Exercise directions
Reproduce the listing exactly, keeping every word as it is.

Raw data
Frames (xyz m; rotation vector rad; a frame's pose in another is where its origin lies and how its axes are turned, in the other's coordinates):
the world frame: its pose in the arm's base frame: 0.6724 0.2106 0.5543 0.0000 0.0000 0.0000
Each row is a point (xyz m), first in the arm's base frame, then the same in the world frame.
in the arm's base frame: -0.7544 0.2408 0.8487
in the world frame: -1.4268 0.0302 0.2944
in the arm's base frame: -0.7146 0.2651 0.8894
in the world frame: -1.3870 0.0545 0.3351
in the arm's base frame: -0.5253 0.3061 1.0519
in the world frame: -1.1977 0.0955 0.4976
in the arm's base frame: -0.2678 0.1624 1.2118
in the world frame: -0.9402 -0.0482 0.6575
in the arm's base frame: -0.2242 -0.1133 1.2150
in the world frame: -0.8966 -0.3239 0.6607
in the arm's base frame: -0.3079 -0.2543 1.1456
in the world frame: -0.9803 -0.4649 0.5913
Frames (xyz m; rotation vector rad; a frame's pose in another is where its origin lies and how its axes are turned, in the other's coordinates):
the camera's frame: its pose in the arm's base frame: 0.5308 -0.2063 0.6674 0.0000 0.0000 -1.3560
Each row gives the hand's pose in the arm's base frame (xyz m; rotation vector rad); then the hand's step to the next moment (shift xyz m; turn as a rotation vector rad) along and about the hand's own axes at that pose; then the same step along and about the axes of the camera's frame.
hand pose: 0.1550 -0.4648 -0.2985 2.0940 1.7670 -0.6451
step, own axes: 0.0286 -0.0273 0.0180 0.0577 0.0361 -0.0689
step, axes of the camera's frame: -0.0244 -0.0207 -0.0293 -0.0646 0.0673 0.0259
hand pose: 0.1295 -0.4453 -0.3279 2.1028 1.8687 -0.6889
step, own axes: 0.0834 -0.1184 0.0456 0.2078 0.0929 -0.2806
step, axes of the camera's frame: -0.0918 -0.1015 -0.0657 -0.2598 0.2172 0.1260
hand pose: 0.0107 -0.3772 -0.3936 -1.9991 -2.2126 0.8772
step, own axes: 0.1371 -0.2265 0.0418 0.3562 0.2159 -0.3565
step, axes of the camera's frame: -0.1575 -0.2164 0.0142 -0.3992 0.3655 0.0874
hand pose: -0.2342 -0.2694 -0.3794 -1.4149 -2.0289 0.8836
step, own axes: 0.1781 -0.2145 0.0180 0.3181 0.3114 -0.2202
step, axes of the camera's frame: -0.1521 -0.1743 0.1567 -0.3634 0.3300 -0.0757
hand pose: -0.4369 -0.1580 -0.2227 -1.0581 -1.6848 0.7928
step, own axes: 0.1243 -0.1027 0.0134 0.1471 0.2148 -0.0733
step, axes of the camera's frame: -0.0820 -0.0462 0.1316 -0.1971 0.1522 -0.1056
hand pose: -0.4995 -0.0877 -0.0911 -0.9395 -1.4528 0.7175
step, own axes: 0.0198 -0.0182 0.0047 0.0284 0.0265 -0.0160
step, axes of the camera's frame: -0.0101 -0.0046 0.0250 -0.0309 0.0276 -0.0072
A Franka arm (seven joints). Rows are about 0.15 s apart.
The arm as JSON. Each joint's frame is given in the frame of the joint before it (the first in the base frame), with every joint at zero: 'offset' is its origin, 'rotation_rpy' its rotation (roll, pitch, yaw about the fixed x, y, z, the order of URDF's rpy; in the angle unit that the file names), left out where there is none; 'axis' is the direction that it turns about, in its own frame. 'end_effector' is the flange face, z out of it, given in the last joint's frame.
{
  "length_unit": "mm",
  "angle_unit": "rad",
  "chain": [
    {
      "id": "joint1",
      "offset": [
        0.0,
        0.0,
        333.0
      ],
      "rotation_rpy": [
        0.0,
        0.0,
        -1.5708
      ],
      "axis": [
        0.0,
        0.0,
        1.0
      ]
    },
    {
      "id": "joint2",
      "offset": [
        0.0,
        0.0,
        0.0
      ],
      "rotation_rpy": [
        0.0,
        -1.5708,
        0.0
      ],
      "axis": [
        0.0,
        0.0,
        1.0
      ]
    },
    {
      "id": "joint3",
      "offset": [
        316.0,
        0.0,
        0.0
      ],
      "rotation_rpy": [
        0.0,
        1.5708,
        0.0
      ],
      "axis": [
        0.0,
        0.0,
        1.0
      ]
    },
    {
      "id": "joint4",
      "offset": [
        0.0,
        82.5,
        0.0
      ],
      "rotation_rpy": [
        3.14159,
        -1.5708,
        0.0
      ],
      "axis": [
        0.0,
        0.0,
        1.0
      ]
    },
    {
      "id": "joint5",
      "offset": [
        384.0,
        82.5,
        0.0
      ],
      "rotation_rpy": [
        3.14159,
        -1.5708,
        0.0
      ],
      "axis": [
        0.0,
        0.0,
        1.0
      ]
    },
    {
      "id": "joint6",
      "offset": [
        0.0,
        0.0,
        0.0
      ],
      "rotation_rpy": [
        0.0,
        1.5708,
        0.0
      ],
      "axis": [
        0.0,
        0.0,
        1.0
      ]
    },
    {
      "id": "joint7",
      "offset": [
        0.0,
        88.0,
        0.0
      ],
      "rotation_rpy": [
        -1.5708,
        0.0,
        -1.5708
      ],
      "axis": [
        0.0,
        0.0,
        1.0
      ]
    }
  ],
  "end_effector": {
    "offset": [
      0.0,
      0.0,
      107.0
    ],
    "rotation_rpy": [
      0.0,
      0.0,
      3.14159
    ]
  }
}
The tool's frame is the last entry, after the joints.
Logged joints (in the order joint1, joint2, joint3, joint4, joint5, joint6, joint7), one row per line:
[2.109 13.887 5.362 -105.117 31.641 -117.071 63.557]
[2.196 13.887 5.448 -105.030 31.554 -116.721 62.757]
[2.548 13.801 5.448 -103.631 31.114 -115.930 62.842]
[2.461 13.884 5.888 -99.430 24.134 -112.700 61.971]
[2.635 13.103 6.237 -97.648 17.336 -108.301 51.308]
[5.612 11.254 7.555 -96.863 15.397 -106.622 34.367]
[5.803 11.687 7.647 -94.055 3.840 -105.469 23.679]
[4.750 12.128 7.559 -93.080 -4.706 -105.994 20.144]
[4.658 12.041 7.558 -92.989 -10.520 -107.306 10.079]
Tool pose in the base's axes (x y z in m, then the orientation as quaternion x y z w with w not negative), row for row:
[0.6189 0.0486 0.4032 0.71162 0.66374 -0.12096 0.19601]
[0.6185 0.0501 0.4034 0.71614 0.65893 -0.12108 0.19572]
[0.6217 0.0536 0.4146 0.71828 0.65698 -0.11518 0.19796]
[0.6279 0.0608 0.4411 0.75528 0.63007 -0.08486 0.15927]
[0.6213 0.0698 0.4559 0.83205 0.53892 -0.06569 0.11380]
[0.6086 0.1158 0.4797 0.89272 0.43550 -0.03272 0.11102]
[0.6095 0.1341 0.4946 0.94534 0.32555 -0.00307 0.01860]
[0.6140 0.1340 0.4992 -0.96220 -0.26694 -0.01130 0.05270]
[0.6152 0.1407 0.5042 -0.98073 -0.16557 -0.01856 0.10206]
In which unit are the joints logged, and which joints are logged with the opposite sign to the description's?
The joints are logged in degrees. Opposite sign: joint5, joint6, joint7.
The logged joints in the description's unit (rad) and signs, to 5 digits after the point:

Answer for the task
Frames (xyz m; rotation vector rad; a frame's pose in another is where its origin lies and how its axes are turned, in the other's coordinates):
the world frame: its pose in the arm's base frame: 0.6724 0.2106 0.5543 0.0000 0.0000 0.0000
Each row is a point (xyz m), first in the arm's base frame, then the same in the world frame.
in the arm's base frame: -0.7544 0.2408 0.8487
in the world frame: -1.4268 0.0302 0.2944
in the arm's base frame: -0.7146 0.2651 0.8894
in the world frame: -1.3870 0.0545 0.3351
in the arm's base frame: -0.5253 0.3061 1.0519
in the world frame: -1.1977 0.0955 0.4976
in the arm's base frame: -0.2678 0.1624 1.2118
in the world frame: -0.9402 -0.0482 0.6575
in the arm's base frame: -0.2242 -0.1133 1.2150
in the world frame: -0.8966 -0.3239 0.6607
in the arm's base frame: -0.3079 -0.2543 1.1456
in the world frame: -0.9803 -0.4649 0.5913
Frames (xyz m; rotation vector rad; a frame's pose in another is where its origin lies and how its axes are turned, in the other's coordinates):
the camera's frame: its pose in the arm's base frame: 0.5308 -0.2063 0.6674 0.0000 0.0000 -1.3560
Each row gives the hand's pose in the arm's base frame (xyz m; rotation vector rad); then the hand's step to the next moment (shift xyz m; turn as a rotation vector rad) along and about the hand's own axes at that pose; then the same step along and about the axes of the camera's frame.
hand pose: 0.1550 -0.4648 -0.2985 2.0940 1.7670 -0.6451
step, own axes: 0.0286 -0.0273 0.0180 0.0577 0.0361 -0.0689
step, axes of the camera's frame: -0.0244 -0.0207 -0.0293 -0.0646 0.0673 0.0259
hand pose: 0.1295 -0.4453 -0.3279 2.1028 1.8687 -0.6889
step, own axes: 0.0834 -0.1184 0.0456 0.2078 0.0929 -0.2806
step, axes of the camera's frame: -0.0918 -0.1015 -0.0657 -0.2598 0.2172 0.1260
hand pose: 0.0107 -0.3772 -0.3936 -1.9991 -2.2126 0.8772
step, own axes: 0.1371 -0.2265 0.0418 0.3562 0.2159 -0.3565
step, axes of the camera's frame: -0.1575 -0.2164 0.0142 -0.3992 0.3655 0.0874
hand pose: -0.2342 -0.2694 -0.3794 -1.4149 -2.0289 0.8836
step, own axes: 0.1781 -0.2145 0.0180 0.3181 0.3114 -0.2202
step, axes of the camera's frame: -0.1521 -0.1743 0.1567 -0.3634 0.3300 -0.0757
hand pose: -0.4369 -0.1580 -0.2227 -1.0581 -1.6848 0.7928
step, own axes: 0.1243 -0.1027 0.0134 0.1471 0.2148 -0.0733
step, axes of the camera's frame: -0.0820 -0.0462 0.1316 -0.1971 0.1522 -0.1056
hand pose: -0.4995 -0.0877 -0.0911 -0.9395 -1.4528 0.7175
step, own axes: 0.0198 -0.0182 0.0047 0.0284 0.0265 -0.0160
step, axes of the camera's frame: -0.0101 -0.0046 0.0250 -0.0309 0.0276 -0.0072
A Franka arm (seven joints). Rows are about 0.15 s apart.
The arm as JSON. Each joint's frame is given in the frame of the joint before it (the first in the base frame), with every joint at zero: 'offset' is its origin, 'rotation_rpy' its rotation (roll, pitch, yaw about the fixed x, y, z, the order of URDF's rpy; in the angle unit that the file names), left out where there is none; 'axis' is the direction that it turns about, in its own frame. 'end_effector' is the flange face, z out of it, given in the last joint's frame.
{
  "length_unit": "mm",
  "angle_unit": "rad",
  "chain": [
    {
      "id": "joint1",
      "offset": [
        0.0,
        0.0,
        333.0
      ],
      "rotation_rpy": [
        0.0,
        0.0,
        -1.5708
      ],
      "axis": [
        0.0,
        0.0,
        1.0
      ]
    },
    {
      "id": "joint2",
      "offset": [
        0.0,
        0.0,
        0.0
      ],
      "rotation_rpy": [
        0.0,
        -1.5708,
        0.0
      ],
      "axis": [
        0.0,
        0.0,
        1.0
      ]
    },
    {
      "id": "joint3",
      "offset": [
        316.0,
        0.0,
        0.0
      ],
      "rotation_rpy": [
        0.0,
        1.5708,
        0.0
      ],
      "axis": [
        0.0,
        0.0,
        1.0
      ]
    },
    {
      "id": "joint4",
      "offset": [
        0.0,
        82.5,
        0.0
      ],
      "rotation_rpy": [
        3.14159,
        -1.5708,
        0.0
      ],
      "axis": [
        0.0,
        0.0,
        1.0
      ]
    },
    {
      "id": "joint5",
      "offset": [
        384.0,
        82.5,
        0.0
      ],
      "rotation_rpy": [
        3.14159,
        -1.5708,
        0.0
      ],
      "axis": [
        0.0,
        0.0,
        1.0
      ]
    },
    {
      "id": "joint6",
      "offset": [
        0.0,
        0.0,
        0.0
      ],
      "rotation_rpy": [
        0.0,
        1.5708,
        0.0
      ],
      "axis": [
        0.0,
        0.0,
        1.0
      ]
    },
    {
      "id": "joint7",
      "offset": [
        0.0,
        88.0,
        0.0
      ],
      "rotation_rpy": [
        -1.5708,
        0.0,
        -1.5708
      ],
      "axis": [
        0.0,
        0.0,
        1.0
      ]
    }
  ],
  "end_effector": {
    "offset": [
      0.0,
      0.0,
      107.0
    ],
    "rotation_rpy": [
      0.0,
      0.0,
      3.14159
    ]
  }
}
The tool's frame is the last entry, after the joints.
Logged joints (in the order joint1, joint2, joint3, joint4, joint5, joint6, joint7), one row per line:
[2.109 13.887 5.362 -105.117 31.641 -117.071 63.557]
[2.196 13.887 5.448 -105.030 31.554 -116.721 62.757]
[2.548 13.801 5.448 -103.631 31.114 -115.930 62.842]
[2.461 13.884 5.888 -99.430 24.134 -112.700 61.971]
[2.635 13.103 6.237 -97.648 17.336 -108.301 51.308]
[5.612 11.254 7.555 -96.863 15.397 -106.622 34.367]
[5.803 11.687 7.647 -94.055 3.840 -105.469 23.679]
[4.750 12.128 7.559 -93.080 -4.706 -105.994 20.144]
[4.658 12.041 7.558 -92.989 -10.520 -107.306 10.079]
Tool pose in the base's axes (x y z in m, then the orientation as quaternion x y z w with w not negative), row for row:
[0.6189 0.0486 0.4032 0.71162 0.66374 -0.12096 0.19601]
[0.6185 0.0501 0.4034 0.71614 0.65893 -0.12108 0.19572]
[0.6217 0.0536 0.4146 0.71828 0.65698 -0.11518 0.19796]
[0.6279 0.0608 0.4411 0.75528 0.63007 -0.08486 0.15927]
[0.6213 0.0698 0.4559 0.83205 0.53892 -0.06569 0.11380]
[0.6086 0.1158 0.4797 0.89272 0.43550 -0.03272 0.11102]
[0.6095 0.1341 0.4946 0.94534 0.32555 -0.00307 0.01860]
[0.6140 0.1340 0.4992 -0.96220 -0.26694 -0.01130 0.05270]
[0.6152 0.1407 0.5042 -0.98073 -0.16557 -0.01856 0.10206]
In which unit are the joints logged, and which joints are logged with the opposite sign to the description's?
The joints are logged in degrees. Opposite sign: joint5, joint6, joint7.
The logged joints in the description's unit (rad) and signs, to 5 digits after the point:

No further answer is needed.